Quantifying the losses from this new trend is difficult: few families or individuals will discuss publicly their financial or data loss and may not want to involve law enforcement in order to preserve their privacy. But in the security industry we have seen a significant rise in successful attacks on family offices and high net worth individuals.
In one case, a criminal group guessed the email password of a senior family member and spent some weeks reading the email traffic. Having seen that the victim was overseeing the renovation of a family property in the US, they waited until he was traveling and took advantage of the time difference to send convincing emails to his personal assistant asking her to pay a succession of contractor bills urgently. By deleting the emails and the replies they ensured that he knew nothing about the money being spent – in this case over $1m in a single week – until he returned from his travels. Since the transactions were all sanctioned by his assistant and legitimate, albeit to a fraudster’s account, he had no grounds on which to expect his bank to cover them.
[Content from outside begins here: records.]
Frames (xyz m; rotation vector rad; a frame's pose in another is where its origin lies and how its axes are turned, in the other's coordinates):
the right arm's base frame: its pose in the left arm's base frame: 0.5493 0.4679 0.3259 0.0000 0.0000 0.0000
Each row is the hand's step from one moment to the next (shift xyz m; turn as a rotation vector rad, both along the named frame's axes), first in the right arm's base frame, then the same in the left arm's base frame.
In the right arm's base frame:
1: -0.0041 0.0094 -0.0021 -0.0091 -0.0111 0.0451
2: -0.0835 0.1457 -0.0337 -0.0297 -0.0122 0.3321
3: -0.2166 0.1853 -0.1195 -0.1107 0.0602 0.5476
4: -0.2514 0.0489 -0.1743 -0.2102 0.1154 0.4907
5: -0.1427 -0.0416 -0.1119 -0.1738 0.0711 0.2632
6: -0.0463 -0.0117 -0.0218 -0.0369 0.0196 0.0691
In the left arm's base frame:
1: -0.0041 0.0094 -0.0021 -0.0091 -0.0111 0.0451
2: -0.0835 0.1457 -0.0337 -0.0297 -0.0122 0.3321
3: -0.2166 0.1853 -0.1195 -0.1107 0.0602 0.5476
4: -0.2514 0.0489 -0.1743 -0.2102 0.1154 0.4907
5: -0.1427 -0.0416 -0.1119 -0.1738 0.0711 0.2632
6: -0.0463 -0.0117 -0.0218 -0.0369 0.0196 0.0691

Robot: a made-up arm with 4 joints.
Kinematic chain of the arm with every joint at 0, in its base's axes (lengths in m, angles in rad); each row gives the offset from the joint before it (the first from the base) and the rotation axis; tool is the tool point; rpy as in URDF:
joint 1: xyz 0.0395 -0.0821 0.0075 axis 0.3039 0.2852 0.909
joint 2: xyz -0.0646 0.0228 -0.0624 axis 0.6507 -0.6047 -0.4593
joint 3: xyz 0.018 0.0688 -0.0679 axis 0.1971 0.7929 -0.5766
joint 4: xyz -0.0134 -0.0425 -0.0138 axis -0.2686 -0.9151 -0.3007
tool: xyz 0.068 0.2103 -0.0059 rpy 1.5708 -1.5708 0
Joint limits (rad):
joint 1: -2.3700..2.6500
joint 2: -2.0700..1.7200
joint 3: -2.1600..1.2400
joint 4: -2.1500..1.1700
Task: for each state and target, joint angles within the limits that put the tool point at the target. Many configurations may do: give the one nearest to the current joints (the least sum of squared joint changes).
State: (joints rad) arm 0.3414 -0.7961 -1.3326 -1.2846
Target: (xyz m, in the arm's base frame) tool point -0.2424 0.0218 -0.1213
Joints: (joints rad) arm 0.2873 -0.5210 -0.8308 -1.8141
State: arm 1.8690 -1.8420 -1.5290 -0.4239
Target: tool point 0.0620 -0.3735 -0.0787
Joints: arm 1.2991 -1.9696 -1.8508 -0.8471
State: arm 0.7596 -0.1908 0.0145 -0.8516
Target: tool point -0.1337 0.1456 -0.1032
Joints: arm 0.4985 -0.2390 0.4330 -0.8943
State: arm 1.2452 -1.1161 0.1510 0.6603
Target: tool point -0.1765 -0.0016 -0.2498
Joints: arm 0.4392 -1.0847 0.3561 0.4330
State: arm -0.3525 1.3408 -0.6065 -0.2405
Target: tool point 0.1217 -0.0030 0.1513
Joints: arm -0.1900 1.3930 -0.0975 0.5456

In another case, an investigation into the compromise of a large US company led us back to the origins of the attack, which was the senior family member. He in turn had been inadvertently ‘infected’ by his son, who had been persuaded to access a website through his Facebook account. When he visited it he unknowingly downloaded some malware which allowed the attackers to control his laptop and from there make the jump to his father, and through his father to the company network.
These cases, and many more which we have seen, illustrate the care criminals will take in crafting attacks to appeal to high net worth victims. ‘Spear-phishing’ emails will typically be based on careful research, in one case made to look like an email from the school of one of the victim’s children.
Once successfully inside a network, criminals may take some time - often weeks or months - to look around and assess what data is valuable. For families this is a particular problem. In looking through the material available to them, criminal data miners may find non-financial personal material which can be deeply embarrassing and compromising. This has been very publicly illustrated in major thefts from law firms, and last year I saw a case where a public figure was blackmailed with data stolen in an entirely unrelated attack on a European public relations company: the criminals involved had got lucky and stumbled across personal information on a well-known name.
Faced with the scale and complexity of these attacks, there is tendency to despair. But the reality is that privacy, money and data can be protected. For most offices that will mean assessing the current state of defenses and taking remedial action, much of which will be about awareness, behavior and good practice, rather than expensive technology. For most family offices, the cost-effective solution will be to buy a managed security service which will take care of monitoring and fixing problems, much as they would in hiring physical security or guarding services.
Underpinning all of this will be a change in awareness and attitude. The unseen threat of data compromise and theft is pervasive. It will continue to be with us as our lives, family and business, become ever more dependent on data and the technology which carries it. The answer is to spend proportionate effort protecting the things we care most about, and making sensible contingency plans for when attacks succeed. The objective is not to be perfect but to harden defenses, reduce risk, and contain damage.
Robert Hannigan is European Executive Chairman of BlueVoyant and former Director of GCHQ, the UK’s largest intelligence and cyber security agency.